11. Informational Cohesion: Elements or tasks are grouped based on their relationship to specific data structures or objects, common in object-oriented programming.
12. Functional Cohesion (again): All elements contribute to a single well-defined function or purpose.
13. Layer Cohesion: Elements are grouped based on their level of abstraction or responsibility.

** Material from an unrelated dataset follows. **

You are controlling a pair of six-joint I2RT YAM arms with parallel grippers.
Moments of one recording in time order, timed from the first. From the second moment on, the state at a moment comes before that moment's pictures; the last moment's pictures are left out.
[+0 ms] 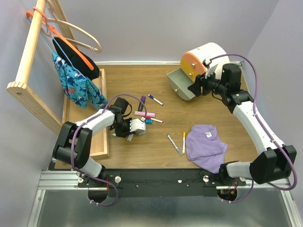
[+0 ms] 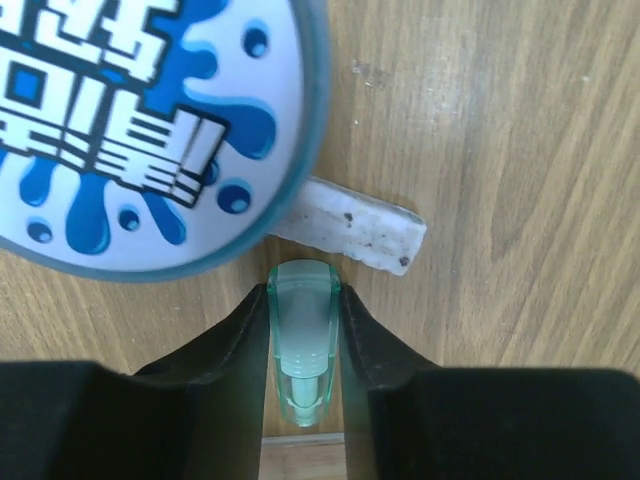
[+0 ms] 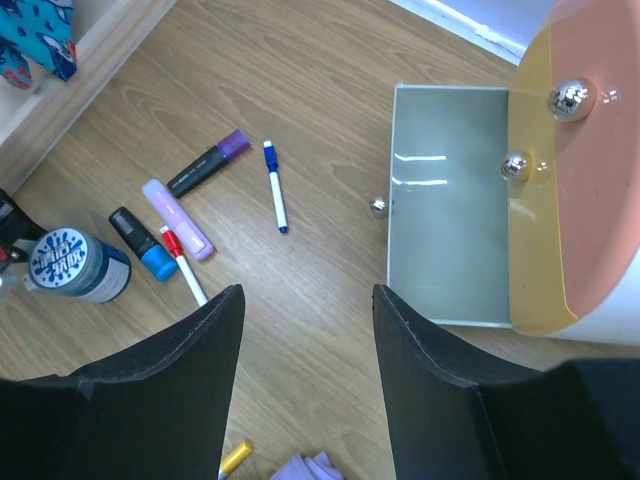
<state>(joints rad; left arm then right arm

Advantages of Low Coupling:

• Improved maintainability.
• Enhanced modularity.
• Better scalability.

Advantages of High Cohesion:

• Improved readability and understandability.
• Better error isolation.
• Improved reliability.

Disadvantages of High Coupling:

• Increased complexity.
• Reduced flexibility.
• Decreased modularity.

Disadvantages of Low Cohesion:

• Increased code duplication.
• Reduced functionality.
• Difficulty in understanding the module.

Conclusion

In the world of software design, understanding the concepts of coupling and cohesion is crucial. High coupling and low cohesion can lead to challenging software systems, making them difficult to change and test. Conversely, low coupling and high cohesion make a system more maintainable and scalable. Recognizing the different types of coupling and cohesion and their advantages and disadvantages is vital for creating well-designed, efficient software systems.

Whether you’re a budding software engineer or a seasoned developer, the significance of coupling and cohesion cannot be overstated. These concepts are fundamental in ensuring the quality and robustness of your software. So, embrace them, apply them, and elevate your software design skills to new heights.